**Linear Algebra**

“This is really useful. You might get a call one day from Downtown, asking you how to take the inverse of a two-by-two matrix.”

**Text: **Linear Algebra and its Applications by David C. Lay (optional)

**Prof:** Dr Richard Anstee

Professor Anstee looks kinda like a classic Prof. Fuzzy white hair, check. Kindly yet contemplative expression, check. He is also a natural teacher, having a cavalier attitude yet still able to get the material across. He says the most whimsical things in the middle of lecture, making his classes really entertaining. He spent the first week teaching many of the major concepts intuitively for two-by-two matrices. The following weeks till the second midterm were both applying and more rigorously fleshing out the ideas discussed in the first week, so don’t get psyched by the first week if the material is really new for you. Anstee tends to switch perspectives a lot during lectures, without explicitly informing you. I have a feeling he does this on purpose, to keep us on our toes, because viewing things from multiple perspectives is a core feature of Linear Algebra. He is also a really kind Prof, holding many-many office hours and always willing to chat to his students. He also brought home-made cookies on the last class :D.

Some quips:

“You never know who you will meet on the bus!”

**Difficulty**

Since I had learnt this material before, I am not a fair judge. However, for people who have either never taken an honours math class or have no familiarity with matrices this course is probably both challenging and do-able. More then any other course I have taken so far, conceptual understanding is key. In calculus you can memorize a ton of algorithms and you can go pretty far. In linear, the questions are deceptively simple if you can make the connection to theory. On exams, some ten mark questions were literally two or so lines. He also gives you practice exams where the first few questions (these are often the ones that test computation) are exactly the same as the one on the real exam, except with different numbers, so there is really no excuse for losing many marks on the first 40%. Some of the homework questions are significantly more challenging then exam questions, but they are do-able, and he gives you lots of help if you ask him. Conceptually, since linear algebra is about multiple perspectives, to do very well in this course, I would suggest consulting a variety of sources. In terms of marks, after generous scaling, I think that one can get a decent grade in this course, though those who are new to honours math might have to work extra hard.

**Key Concepts**

Representing linear transformations as matrices

N-dimensional Vector Spaces (generalization of R^n)
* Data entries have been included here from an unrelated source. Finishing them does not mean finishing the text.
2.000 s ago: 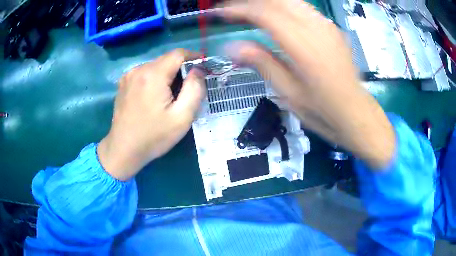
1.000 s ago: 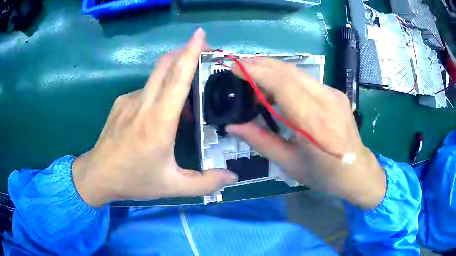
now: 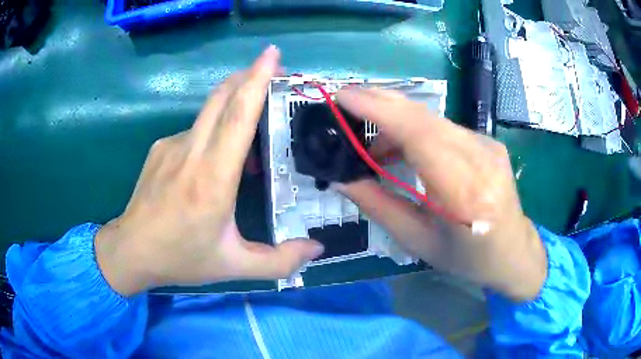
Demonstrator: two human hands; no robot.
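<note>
The white housing half [image 3: 281, 203] lies open on the green mat in front of me. The black fan or speaker unit [image 3: 327, 140] sits in its upper left part, over the slotted grille. My left hand [image 3: 190, 189] grips the housing's left side, thumb over its lower edge. My right hand [image 3: 443, 189] holds the black unit at its right side between thumb and fingers; it is slightly blurred. The red lead wire [image 3: 357, 144] runs from the housing's top edge over the unit and my right hand, ending in a small white plug [image 3: 481, 226].
An electric screwdriver [image 3: 481, 84] lies right of the housing. Stacked white housings [image 3: 538, 84] with red wires lie at the upper right. The blue bin [image 3: 169, 12] and a grey bin [image 3: 337, 8] are at the far edge. A small dark and red tool [image 3: 579, 209] lies at the right.
Two seconds ago the black unit lay lower right in the housing and my hands were at the top edge. Now my right hand holds the unit upper left, with the red wire draped over that hand.
</note>
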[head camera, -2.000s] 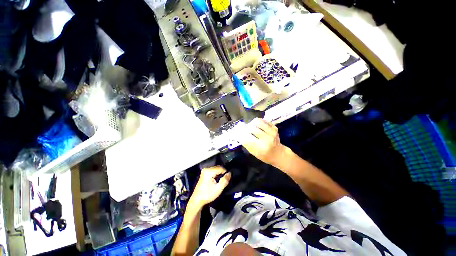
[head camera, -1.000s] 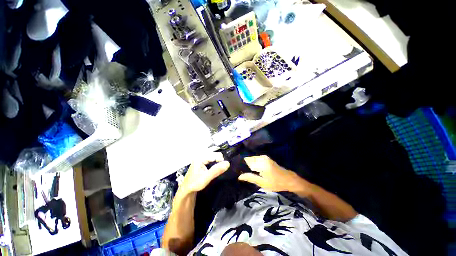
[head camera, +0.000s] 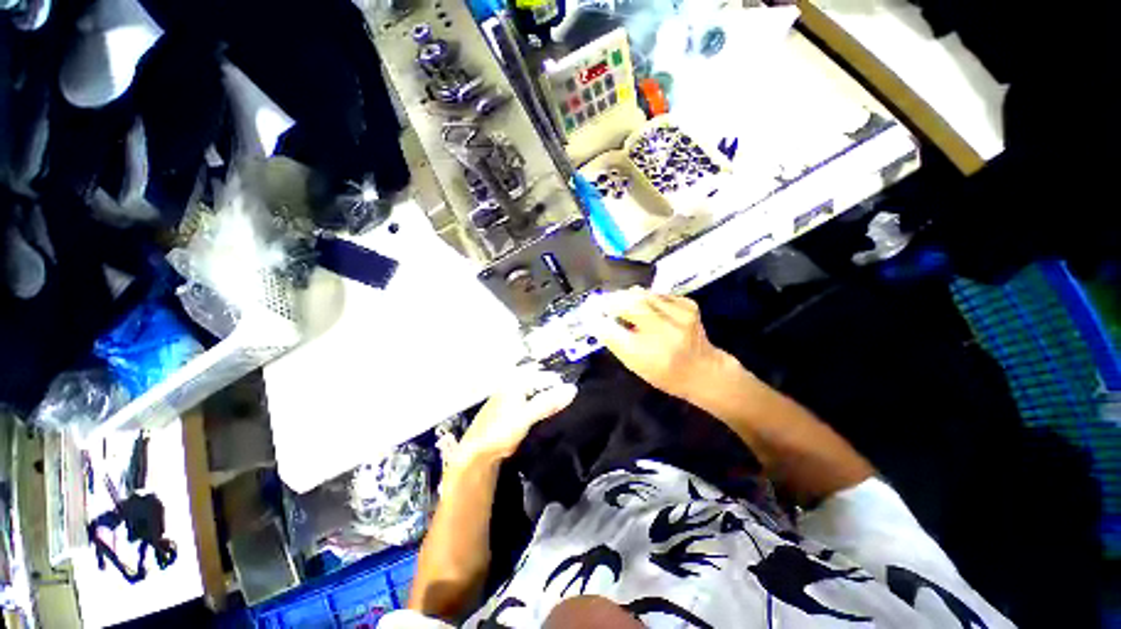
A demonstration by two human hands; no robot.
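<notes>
The grey-brown button-sewing machine [head camera: 492, 184] stands on the white table, its front end towards me. My right hand [head camera: 658, 340] is at the shiny clamp area [head camera: 568, 329] on the machine's front, fingertips bent over it; whether it holds a button is too small to tell. My left hand [head camera: 516, 415] is just below the table edge, thumb towards the clamp, at the upper edge of the black garment [head camera: 615, 424]. The garment hangs from below the clamp onto my lap. The two-compartment button tray [head camera: 639, 203] with small dark rounds is right of the machine head.
A control panel [head camera: 590, 89], an orange-red cap [head camera: 653, 96] and a black bottle [head camera: 537, 17] are behind the tray. A dark slab [head camera: 357, 262] and a white perforated basket [head camera: 209, 369] are left. Blue crates [head camera: 338, 595] stand below left and at right. Black cloth lies around.
My right hand has moved from the garment below the table edge up to the clamp area. My left hand has shifted slightly right and stays near the edge.
</notes>
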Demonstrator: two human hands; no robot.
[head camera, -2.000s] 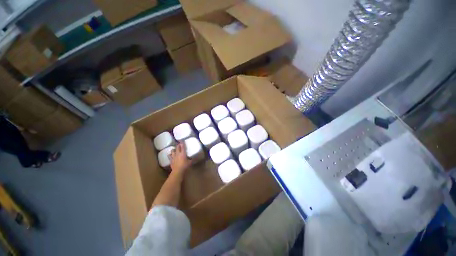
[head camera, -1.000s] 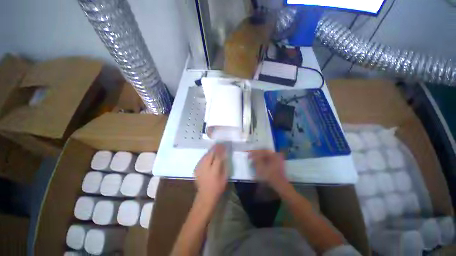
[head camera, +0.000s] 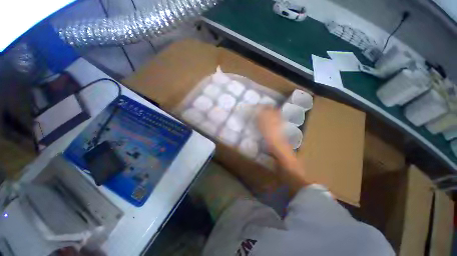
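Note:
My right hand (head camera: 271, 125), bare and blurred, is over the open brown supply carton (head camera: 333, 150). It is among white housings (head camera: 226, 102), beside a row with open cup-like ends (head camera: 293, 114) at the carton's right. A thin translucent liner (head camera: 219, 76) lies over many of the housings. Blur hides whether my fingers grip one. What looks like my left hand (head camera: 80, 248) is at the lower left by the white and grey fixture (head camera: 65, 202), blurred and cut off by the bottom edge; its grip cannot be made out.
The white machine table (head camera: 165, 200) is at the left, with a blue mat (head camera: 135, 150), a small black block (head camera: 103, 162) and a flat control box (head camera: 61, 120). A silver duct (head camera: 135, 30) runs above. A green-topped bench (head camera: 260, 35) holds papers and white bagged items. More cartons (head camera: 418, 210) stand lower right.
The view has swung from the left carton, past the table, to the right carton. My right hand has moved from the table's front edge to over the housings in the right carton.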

Properties of matrices/transformations (characteristic, determinant, trace, rank, eigenvalues)

Types of matrices/transformations (diagonal, diagonalizable, invertible, orthogonal, hermitian)

** Hard Concepts**

Change of basis: Got really confused by this. What I realized was, depending on the context, one can interpret a matrix as a change-of-basis, or as a linear transformation on a given basis. Another thing to keep in mind is that a change-of-basis matrix has column vectors that form a basis of the domain in the co-ordinates of the image.

Complex conjugate: Didn’t go to deep into complex numbers, but got confused about which theorems apply in the complex/real case respectively.

Entry-wise manipulation of arbitrary matrices: Had difficulty visualizing the a_ij element in a matrix.

**Conclusion**

Fun, intelligent class. Favourite class this term.